Iran will hold its next presidential and council elections on May 19, 2017, a month earlier than usual so as not to coincide with the Muslim fasting month of Ramadan.
“Political currents are expected to postpone their electoral activities to due time,” said Akbar Torki, representative of Faridan, central Iran.
“Instead, they should focus on the people who are under economic pressures.”
More economic voices have been heard in Iran nearly a little over one year after the implementation of an international nuclear deal with world powers, which removed crippling sanctions on the country.
Better economic performance was a running theme in President Rouhani’s stump speeches in 2013.
Holding a key in his hand in presidential ads, he vowed to rebuild the country’s ailing economy, not aware of a litany of economic problems to be bequeathed to him by Mahmoud Ahmadinejad.
The moderate administration, which championed the 2015 nuclear deal with the West, has achieved partial success, reining in soaring inflation rates and attracting billions of dollars of foreign investment.

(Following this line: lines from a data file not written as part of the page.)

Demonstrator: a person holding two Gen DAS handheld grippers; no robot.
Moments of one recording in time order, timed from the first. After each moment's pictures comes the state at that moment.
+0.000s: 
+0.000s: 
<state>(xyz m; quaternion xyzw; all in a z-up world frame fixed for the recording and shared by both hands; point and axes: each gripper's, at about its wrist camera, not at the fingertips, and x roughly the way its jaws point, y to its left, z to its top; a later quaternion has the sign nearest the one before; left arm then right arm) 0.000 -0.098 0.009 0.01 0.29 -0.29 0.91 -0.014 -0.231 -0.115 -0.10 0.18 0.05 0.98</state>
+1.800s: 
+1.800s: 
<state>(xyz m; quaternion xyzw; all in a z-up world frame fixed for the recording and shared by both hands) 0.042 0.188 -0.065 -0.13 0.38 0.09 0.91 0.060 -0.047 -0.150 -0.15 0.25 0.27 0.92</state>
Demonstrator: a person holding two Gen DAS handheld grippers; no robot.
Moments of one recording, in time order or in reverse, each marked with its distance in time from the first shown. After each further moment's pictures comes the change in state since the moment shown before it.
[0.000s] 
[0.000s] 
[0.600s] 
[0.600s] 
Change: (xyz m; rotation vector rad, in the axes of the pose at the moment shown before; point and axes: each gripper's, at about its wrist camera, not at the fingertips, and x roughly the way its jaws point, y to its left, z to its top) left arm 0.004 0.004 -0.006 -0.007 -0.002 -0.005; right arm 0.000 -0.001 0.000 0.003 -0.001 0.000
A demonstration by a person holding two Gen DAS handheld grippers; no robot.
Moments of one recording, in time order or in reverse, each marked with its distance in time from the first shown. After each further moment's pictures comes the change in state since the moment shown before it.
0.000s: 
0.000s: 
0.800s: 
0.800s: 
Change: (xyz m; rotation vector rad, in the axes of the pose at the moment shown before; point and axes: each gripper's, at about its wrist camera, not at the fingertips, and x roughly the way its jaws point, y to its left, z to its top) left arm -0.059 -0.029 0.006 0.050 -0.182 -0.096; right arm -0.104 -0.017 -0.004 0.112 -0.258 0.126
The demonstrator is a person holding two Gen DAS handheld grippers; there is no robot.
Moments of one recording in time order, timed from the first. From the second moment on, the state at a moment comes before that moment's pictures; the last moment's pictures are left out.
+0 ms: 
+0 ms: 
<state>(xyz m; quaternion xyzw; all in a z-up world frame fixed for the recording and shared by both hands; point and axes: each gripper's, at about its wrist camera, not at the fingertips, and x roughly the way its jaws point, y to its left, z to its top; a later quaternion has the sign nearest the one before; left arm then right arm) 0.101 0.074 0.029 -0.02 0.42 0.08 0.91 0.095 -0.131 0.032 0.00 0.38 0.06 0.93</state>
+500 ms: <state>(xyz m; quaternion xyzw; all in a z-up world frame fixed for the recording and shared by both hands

In a speech in December 2016, Rouhani expressed hope to end the current Iranian calendar year, 1395, which ends in March 2017, “with single-digit inflation, a 5-percent growth rate and the creation of 700,000 new jobs.”
As Rouhani’s tenure nears end in August, experts are skeptical he has delivered his economic promises.
Rejecting the critics, Vice President Is’haq Jahangiri put the blame on huge backlog from previous administrations for the sluggish economy.
“A country that had been sent deep into a valley is now a few steps higher though it’s still at the bottom of the valley,” he said in an indirect reference to eight years of Ahmadinejad’s presidency.